Dalam buku Peranan Mamak Terhadap Kemenakan Dalam Kebudayaan Minangkabau Masa Kini (Proyek Pengkajian dan Pembinaan Nilai-nilai Budaya Sumatra Barat, 1996), dijelaskan bahwa ninik mamak adalah “Andiko dari kaumnya (yang memerintah), dengan kata lain raja dari kemenakannya, yang berfungsi sebagai kepala pemerintahan, pemimpin dan menjadi hakim dalam perdamaian di dalam kaumnya.” Ia bukan sekadar penjaga silsilah, tetapi juga penata moral komunitas.
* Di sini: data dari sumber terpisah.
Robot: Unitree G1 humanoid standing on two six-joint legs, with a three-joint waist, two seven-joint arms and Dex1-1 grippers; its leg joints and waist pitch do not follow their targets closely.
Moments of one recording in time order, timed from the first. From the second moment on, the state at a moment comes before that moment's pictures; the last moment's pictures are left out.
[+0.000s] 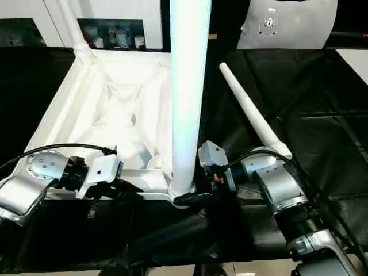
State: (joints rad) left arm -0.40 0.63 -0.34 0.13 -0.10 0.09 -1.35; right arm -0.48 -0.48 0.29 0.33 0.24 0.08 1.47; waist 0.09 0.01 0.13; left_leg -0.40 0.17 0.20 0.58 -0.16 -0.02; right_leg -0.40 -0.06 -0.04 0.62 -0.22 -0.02
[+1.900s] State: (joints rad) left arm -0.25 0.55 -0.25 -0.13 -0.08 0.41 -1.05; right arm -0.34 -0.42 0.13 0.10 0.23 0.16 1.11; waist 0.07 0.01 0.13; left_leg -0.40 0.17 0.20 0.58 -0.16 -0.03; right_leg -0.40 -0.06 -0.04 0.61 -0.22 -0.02
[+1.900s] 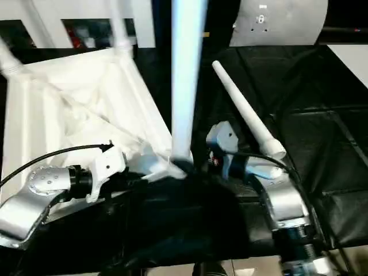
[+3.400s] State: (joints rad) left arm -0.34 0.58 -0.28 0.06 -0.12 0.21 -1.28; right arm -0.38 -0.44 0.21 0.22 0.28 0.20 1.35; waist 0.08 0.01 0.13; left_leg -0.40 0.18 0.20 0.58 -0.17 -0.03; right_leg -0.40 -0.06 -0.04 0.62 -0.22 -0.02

Dalam ranah adat, mamak adalah wajah yang menengahi antara keluarga dan dunia luar, pemimpin yang mengemban peran ganda: jaksa bagi kaumnya dan pembela ketika kemenakannya bersentuhan dengan pihak lain.
Kedudukan seorang ninik mamak dalam struktur sosial ibarat “kayu gadang, ureknyo tampek baselo, dahannyo tampek bagantuang, batangnyo tampek basanda,” artinya pemimpin yang memberi teduh, tempat bersandar, dan ruang bernaung bagi anak kemenakan. Ungkapan klasik ini menggambarkan konsep paternalistik yang berakar kuat dalam sistem matrilineal Minangkabau sebuah paradoks sosial yang justru memperkaya khazanah antropologisnya.
Namun dalam konteks modern, jabatan adat itu tidak bisa berhenti pada simbol atau romantisme budaya. Ninik mamak dituntut menyesuaikan diri dengan zaman, “mengintrospeksi diri mencari kelemahan dan jangan sekali-kali merasa bosan menambah ilmu pengetahuan,” sebagaimana ditegaskan dalam buku tersebut. Sebab dengan memperluas wawasan dan mengasah kecakapan sosial, ninik mamak akan tetap relevan dalam membina generasi muda yang kini hidup dalam pusaran modernitas dan birokrasi negara.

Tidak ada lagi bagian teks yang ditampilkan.